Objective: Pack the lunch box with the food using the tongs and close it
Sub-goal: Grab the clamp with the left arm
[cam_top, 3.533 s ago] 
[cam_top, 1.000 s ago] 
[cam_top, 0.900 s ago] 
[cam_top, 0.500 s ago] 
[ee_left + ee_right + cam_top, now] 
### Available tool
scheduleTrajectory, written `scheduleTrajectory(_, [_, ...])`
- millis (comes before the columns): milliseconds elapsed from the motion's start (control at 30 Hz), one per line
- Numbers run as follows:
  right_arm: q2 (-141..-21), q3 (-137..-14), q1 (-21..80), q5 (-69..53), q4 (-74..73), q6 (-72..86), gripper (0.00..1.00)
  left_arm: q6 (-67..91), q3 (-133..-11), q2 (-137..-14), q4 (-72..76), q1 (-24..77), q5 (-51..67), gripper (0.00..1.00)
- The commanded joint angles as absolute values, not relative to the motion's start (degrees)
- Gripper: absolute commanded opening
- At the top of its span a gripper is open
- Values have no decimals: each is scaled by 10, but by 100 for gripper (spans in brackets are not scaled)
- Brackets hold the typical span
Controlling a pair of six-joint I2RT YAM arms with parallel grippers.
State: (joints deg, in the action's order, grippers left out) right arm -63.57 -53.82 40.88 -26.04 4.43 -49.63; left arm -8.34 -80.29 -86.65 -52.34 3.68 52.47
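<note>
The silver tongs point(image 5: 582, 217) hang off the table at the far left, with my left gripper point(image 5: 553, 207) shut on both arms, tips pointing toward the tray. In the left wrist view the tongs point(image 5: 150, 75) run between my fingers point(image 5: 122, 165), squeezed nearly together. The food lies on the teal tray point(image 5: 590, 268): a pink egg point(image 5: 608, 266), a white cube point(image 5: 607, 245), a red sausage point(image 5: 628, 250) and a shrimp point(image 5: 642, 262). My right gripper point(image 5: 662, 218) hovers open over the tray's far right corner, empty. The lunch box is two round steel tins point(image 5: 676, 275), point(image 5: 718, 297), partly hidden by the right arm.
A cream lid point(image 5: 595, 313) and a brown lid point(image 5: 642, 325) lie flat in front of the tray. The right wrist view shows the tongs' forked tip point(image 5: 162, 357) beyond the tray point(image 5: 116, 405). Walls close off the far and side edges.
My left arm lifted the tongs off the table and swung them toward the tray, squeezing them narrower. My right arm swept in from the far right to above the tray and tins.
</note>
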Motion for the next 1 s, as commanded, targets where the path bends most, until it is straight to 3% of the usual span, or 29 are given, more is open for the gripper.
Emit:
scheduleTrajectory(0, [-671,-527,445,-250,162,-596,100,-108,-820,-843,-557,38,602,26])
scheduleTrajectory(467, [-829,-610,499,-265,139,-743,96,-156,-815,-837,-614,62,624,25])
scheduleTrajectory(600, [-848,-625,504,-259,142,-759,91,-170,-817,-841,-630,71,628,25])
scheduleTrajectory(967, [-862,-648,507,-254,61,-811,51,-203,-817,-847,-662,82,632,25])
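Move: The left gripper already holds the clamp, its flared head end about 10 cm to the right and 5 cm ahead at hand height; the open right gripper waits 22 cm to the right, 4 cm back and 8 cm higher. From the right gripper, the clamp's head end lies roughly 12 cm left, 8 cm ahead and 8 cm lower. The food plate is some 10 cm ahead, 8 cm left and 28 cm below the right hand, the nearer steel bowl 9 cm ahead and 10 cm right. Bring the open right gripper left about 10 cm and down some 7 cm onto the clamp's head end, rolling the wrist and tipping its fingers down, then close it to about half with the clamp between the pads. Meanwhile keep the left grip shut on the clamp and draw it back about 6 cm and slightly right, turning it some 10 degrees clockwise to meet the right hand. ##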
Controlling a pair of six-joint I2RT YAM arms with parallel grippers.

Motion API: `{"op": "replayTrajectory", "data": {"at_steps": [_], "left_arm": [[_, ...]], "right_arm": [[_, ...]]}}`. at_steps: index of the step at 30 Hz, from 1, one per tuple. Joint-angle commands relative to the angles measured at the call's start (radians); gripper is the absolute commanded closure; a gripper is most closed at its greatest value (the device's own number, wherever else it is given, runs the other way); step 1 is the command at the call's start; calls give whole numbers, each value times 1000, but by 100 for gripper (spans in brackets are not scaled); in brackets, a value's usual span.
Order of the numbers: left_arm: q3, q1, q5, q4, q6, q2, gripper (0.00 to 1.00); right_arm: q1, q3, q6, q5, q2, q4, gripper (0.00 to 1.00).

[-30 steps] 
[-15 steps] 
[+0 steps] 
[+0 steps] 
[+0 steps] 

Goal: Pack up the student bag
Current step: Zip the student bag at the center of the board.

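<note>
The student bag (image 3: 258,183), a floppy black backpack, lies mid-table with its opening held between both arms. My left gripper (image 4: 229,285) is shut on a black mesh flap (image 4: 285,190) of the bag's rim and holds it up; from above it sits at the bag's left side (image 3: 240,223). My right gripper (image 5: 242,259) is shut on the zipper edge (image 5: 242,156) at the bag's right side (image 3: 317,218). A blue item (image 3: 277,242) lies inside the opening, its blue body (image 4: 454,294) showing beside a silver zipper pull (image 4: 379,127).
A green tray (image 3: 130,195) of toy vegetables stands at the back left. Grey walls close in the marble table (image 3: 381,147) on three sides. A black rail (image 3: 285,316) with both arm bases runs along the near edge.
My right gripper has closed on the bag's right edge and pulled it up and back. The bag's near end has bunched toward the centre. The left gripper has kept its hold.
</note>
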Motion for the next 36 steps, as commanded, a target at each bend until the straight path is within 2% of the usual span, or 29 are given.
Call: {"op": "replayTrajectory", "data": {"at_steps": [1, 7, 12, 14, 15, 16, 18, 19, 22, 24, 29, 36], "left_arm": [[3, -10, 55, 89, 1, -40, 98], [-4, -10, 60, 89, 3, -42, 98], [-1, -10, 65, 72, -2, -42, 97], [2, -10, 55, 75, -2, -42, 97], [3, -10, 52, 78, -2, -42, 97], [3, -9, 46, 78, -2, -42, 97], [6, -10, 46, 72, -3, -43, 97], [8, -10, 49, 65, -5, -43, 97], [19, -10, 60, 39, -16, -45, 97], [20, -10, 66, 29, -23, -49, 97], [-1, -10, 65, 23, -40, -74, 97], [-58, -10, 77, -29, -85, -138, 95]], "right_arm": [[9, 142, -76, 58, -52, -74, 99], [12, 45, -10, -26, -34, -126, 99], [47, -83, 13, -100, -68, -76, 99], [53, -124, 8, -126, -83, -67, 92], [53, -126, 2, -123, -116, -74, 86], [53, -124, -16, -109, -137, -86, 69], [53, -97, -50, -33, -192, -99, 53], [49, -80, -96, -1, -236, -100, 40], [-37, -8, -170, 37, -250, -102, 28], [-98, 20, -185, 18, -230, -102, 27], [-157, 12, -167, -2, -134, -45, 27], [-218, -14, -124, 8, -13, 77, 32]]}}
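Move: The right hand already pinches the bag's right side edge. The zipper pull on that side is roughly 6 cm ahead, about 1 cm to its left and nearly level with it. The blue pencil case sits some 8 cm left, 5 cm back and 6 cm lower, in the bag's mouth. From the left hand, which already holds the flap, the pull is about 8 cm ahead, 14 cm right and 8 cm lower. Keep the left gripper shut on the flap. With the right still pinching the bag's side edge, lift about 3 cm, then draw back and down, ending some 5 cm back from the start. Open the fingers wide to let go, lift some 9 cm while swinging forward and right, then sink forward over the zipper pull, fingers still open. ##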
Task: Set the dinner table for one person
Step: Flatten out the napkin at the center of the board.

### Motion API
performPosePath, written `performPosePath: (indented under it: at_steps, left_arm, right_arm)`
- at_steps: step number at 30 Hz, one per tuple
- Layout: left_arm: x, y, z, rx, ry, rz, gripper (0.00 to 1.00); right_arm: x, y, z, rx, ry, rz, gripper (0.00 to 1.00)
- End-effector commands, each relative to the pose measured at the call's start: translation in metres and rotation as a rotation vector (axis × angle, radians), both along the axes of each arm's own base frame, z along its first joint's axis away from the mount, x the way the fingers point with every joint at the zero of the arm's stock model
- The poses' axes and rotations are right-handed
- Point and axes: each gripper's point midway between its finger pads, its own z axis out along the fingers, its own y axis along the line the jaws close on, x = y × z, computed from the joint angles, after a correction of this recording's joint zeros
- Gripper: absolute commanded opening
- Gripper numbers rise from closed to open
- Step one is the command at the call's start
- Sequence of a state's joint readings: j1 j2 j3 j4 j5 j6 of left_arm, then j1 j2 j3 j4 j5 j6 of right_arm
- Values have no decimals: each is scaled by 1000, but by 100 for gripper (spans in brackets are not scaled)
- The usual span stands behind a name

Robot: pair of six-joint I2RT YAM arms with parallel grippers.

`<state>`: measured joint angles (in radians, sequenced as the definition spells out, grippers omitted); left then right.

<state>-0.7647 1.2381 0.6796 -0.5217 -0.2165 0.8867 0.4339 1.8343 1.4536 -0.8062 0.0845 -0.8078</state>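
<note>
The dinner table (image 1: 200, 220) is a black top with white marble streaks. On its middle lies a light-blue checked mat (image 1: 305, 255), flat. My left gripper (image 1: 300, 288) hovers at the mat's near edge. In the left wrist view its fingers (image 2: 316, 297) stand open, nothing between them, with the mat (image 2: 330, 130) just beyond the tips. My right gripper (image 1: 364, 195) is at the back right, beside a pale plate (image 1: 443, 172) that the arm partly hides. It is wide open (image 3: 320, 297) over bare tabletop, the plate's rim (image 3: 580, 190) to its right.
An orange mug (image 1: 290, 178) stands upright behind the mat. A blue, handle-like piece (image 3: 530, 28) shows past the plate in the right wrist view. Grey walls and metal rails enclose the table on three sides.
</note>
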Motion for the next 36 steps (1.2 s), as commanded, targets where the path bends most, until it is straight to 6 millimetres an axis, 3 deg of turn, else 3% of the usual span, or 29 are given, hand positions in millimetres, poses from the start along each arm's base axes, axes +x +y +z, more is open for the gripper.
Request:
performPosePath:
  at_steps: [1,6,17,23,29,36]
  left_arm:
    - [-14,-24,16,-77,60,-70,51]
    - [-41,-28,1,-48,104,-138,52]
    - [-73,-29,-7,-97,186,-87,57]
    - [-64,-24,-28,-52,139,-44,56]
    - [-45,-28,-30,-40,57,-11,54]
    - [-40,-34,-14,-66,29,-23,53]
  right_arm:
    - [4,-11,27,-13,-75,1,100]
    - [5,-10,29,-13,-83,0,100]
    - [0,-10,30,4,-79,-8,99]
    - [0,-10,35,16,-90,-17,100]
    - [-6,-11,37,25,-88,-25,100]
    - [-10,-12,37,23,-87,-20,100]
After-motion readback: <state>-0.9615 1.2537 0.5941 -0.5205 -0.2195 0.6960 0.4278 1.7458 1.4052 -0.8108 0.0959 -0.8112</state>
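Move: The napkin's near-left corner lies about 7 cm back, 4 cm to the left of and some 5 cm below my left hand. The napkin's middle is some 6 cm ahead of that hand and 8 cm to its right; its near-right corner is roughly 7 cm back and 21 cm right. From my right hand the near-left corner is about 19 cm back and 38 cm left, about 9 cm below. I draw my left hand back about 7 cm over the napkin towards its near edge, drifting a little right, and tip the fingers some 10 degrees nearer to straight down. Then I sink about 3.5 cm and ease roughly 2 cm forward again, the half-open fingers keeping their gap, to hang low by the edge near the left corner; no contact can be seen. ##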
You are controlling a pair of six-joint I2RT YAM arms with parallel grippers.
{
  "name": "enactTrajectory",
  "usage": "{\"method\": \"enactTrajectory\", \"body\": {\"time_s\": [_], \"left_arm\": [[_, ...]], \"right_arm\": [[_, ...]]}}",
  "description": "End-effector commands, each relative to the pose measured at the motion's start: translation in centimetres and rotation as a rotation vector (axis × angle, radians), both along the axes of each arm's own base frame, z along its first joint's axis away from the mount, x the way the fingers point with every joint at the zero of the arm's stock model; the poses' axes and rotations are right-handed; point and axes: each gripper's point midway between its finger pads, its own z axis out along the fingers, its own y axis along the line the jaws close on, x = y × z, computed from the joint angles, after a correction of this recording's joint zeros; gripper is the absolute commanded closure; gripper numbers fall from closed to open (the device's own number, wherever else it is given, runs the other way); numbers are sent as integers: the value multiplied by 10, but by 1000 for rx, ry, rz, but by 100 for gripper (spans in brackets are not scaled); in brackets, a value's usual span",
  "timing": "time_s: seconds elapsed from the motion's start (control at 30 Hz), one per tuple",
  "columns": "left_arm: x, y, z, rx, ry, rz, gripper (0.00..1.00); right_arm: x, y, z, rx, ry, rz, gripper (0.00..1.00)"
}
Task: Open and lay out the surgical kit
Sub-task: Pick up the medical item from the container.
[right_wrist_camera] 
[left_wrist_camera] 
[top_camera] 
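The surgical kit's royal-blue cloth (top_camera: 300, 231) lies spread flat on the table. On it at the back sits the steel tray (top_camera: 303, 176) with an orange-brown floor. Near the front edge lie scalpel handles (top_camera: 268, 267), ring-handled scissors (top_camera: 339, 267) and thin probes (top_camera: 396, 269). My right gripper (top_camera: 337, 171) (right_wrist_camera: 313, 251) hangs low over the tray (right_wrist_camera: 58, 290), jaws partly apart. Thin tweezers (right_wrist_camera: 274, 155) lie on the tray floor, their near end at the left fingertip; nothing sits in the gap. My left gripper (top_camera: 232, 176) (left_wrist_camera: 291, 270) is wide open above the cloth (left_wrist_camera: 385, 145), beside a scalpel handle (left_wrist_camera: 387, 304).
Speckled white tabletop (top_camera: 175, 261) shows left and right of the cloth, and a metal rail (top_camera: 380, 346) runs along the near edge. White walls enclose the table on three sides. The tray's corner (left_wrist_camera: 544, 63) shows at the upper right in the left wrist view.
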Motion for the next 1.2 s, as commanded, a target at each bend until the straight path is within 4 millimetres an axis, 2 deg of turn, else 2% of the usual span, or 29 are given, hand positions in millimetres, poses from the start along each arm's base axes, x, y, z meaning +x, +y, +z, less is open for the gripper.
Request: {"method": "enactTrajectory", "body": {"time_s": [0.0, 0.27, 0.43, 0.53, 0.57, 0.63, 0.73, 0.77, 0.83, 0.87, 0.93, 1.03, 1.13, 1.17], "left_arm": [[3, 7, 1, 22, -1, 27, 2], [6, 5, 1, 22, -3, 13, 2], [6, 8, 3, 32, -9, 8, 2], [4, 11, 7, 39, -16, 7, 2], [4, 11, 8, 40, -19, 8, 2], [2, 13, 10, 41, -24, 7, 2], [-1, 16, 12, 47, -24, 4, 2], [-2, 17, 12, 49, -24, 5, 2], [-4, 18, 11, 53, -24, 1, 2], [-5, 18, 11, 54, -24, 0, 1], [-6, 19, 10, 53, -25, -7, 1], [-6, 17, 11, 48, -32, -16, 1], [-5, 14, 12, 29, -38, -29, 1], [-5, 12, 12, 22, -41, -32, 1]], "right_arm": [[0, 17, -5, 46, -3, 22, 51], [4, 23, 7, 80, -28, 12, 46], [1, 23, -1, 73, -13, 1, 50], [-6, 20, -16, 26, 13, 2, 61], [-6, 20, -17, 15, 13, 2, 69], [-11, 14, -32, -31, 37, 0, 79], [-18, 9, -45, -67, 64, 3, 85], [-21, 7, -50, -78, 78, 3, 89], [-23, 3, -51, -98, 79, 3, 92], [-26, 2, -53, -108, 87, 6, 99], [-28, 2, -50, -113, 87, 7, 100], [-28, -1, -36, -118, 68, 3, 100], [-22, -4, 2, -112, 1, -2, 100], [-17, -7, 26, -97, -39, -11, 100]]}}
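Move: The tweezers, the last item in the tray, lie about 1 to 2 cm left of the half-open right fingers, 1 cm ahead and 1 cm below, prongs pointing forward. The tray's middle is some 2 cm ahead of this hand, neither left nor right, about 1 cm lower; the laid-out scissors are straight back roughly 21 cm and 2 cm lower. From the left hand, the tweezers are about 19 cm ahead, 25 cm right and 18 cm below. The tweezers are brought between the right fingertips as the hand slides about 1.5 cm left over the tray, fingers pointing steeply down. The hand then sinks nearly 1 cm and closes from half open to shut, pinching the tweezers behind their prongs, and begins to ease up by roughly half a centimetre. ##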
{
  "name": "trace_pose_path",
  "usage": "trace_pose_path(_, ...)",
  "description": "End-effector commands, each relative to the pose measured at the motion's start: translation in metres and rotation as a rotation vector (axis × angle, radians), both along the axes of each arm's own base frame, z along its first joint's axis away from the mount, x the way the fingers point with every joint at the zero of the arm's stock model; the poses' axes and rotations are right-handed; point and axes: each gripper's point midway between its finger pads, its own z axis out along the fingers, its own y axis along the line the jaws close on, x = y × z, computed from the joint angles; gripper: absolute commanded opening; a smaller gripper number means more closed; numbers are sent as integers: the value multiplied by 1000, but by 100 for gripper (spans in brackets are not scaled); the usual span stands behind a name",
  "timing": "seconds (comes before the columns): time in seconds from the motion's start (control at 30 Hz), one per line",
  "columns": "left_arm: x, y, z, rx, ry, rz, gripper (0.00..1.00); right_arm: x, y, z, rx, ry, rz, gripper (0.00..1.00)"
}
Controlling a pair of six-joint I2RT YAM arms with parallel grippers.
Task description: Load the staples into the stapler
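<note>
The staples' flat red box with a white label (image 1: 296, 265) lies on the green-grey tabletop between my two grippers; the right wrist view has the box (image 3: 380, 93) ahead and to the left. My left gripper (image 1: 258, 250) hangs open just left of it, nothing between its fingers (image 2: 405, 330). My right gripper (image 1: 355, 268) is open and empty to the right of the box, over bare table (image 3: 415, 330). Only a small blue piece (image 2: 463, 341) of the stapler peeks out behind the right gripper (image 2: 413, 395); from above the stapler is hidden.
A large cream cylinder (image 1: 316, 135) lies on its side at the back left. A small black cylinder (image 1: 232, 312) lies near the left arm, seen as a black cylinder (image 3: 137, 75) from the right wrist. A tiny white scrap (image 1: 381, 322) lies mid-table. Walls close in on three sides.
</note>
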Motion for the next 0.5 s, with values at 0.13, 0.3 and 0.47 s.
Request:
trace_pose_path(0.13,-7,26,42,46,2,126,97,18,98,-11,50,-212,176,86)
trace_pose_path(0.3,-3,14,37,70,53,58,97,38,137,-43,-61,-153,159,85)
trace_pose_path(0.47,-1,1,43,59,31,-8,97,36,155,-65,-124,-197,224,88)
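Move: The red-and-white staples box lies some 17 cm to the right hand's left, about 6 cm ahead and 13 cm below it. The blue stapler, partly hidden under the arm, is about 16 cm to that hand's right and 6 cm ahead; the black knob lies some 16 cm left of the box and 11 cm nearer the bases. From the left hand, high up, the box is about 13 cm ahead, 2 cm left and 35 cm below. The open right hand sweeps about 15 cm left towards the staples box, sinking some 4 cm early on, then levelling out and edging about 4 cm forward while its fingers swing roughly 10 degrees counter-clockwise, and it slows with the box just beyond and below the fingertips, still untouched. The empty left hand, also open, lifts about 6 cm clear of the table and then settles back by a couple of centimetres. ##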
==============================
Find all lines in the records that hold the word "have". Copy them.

- Values have no decimals: each is scaled by 10, but by 100 for gripper (spans in brackets are not scaled)
- Values have no decimals: each is scaled by 1000, but by 100 for gripper (spans in brackets are not scaled)

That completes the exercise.